On 31.01.2016 02:48, Steven D'Aprano wrote:
On Sunday 31 January 2016 09:47, Sven R. Kunze wrote:

@all
What's the best/standardized tool in Python to perform benchmarking?
timeit
Thanks, Steven.

Maybe, I am doing it wrong but I get some weird results:

>>> min(timeit.Timer('for _ in range(10000): heappop(h)', 'from heapq import heappop; h=list(range(10000000))').repeat(10, 1)), min(timeit.Timer('for _ in range(10000): h.pop()', 'from xheap import Heap; h=Heap(range(10000000))').repeat(10, 1))
(0.017267618000005314, 0.01615345600021101)

>>> min(timeit.Timer('for _ in range(100000): heappop(h)', 'from heapq import heappop; h=list(range(10000000))').repeat(10, 1)), min(timeit.Timer('for _ in range(100000): h.pop()', 'from xheap import Heap; h=Heap(range(10000000))').repeat(10, 1))
(0.12321608699949138, 0.13042051299999002)

>>> min(timeit.Timer('for _ in range(10000): heappop(h)', 'from heapq import heappop; h=list(range(1000000))').repeat(10, 1)), min(timeit.Timer('for _ in range(10000): h.pop()', 'from xheap import Heap; h=Heap(range(1000000))').repeat(10, 1))
(0.010081621999233903, 0.008791901999757101)

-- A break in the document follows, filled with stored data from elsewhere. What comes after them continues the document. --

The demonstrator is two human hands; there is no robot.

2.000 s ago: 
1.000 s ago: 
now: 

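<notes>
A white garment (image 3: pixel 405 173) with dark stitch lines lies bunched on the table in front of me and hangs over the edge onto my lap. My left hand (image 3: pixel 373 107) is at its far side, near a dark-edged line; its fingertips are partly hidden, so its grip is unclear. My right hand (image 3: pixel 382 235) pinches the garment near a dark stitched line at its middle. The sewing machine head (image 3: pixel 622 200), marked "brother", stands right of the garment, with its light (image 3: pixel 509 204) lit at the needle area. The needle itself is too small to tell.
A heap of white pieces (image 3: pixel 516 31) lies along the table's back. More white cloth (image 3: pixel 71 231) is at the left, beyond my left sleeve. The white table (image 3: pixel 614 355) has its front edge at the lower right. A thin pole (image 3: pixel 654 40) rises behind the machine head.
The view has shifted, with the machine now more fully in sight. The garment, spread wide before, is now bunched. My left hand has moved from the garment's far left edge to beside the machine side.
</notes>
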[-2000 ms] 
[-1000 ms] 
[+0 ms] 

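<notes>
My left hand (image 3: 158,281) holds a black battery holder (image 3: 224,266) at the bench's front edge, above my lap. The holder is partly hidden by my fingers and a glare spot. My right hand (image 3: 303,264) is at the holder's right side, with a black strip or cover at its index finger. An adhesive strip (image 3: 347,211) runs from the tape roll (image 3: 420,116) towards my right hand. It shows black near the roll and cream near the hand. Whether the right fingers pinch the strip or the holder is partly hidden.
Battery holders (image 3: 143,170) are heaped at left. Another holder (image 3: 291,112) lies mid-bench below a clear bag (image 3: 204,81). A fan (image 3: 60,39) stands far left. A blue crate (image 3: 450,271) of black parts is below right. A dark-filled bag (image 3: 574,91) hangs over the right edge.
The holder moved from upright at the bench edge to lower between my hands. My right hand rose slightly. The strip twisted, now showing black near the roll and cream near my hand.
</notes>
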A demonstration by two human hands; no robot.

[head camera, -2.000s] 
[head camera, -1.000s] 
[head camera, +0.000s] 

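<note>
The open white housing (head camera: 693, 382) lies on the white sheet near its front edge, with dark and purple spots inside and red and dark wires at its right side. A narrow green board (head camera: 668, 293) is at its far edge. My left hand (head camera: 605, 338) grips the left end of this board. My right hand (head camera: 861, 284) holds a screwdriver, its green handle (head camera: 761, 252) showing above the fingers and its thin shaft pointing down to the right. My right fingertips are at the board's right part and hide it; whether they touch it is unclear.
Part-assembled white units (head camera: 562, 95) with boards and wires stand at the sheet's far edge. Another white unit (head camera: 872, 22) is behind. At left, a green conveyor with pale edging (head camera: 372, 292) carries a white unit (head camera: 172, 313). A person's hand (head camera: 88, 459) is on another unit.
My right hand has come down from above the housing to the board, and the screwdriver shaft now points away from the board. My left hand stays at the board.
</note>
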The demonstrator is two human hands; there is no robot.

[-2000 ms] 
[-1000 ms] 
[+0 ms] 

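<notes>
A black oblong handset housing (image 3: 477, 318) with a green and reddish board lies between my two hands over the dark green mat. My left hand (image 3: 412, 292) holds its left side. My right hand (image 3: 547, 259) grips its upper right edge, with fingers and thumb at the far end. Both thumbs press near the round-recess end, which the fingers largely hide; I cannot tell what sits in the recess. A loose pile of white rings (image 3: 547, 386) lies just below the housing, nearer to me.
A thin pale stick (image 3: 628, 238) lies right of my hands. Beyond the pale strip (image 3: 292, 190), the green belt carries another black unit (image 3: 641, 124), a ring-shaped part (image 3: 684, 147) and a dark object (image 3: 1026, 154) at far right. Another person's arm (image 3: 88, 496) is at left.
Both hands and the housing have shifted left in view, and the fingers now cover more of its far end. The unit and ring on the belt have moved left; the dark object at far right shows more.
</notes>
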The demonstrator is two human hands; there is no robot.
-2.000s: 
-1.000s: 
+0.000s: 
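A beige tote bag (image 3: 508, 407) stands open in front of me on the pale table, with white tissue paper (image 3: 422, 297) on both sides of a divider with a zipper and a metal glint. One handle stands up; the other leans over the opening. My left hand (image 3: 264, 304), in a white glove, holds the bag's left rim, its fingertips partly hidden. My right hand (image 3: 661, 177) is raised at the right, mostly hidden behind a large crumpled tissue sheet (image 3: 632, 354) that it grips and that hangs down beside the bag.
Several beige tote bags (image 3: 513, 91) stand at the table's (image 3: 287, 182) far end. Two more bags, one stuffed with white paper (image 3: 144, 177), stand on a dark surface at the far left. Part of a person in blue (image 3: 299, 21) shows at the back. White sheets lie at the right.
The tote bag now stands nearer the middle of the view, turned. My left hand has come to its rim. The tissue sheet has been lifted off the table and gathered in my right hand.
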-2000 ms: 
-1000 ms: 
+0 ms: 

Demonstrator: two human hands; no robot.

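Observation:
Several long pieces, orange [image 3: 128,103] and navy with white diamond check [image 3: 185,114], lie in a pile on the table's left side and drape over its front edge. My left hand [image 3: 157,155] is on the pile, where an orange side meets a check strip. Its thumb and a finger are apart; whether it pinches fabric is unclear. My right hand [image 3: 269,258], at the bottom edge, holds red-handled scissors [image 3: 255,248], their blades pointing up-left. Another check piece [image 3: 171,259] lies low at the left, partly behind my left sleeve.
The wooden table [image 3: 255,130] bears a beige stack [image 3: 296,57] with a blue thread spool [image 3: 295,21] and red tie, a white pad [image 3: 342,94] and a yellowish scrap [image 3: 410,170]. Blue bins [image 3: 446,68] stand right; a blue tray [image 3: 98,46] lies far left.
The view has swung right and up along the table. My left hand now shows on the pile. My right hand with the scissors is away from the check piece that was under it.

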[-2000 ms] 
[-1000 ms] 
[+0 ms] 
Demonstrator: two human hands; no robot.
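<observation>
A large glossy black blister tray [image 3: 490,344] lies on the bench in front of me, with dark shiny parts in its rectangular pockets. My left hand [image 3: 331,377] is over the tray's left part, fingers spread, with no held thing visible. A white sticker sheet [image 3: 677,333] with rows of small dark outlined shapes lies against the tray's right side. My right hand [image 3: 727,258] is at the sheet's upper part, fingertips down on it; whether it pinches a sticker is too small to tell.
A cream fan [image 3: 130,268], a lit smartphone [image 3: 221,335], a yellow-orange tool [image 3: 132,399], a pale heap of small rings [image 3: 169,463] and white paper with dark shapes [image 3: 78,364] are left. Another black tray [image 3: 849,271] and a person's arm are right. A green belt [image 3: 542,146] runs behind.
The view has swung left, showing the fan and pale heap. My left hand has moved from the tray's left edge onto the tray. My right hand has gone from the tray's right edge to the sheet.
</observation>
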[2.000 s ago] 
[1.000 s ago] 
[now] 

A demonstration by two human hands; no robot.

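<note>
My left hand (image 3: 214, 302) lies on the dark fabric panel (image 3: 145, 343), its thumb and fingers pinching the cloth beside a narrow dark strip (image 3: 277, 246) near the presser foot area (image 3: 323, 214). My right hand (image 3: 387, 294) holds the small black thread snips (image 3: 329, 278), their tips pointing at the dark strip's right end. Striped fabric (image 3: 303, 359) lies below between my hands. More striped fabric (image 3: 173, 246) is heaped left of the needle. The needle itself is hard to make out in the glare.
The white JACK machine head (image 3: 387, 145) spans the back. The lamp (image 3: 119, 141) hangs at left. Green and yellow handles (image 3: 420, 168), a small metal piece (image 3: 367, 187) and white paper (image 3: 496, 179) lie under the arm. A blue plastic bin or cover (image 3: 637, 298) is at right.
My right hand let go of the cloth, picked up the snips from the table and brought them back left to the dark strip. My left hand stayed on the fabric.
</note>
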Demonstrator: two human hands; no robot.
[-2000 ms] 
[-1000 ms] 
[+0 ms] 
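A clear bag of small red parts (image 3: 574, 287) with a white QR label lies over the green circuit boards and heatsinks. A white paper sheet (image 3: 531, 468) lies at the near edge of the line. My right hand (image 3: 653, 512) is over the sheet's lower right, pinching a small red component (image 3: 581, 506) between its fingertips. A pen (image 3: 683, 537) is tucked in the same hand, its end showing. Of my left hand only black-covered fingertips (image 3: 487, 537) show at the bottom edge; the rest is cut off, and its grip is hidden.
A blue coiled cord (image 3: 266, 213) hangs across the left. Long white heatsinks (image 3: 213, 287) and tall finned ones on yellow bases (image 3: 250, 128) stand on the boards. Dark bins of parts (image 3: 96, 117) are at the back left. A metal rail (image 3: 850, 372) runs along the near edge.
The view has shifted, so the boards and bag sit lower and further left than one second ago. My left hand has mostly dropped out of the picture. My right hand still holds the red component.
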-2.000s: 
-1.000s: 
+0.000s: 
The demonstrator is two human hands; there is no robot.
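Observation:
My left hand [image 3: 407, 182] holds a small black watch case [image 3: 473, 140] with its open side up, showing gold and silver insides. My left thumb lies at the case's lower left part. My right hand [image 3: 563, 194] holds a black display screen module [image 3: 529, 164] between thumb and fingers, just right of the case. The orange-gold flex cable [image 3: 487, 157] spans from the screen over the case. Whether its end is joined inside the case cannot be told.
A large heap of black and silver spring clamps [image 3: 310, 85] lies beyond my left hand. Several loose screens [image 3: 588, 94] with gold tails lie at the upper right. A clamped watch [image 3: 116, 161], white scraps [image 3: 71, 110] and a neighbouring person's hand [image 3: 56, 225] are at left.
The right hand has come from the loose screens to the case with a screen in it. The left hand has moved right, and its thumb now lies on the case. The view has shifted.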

>>> min(timeit.Timer('for _ in range(1000000): heappop(h)', 'from heapq import heappop; h=list(range(10000000))').repeat(10, 1)), min(timeit.Timer('for _ in range(1000000): h.pop()', 'from xheap import Heap; h=Heap(range(10000000))').repeat(10, 1))
(0.6218949679996513, 0.7172151949998806)


How can it be that my wrapper is sometimes faster and sometimes slower than heapq? I wouldn't mind slower, but faster*?


Best,
Sven


* that behavior is reproducible also for other combos and other machines.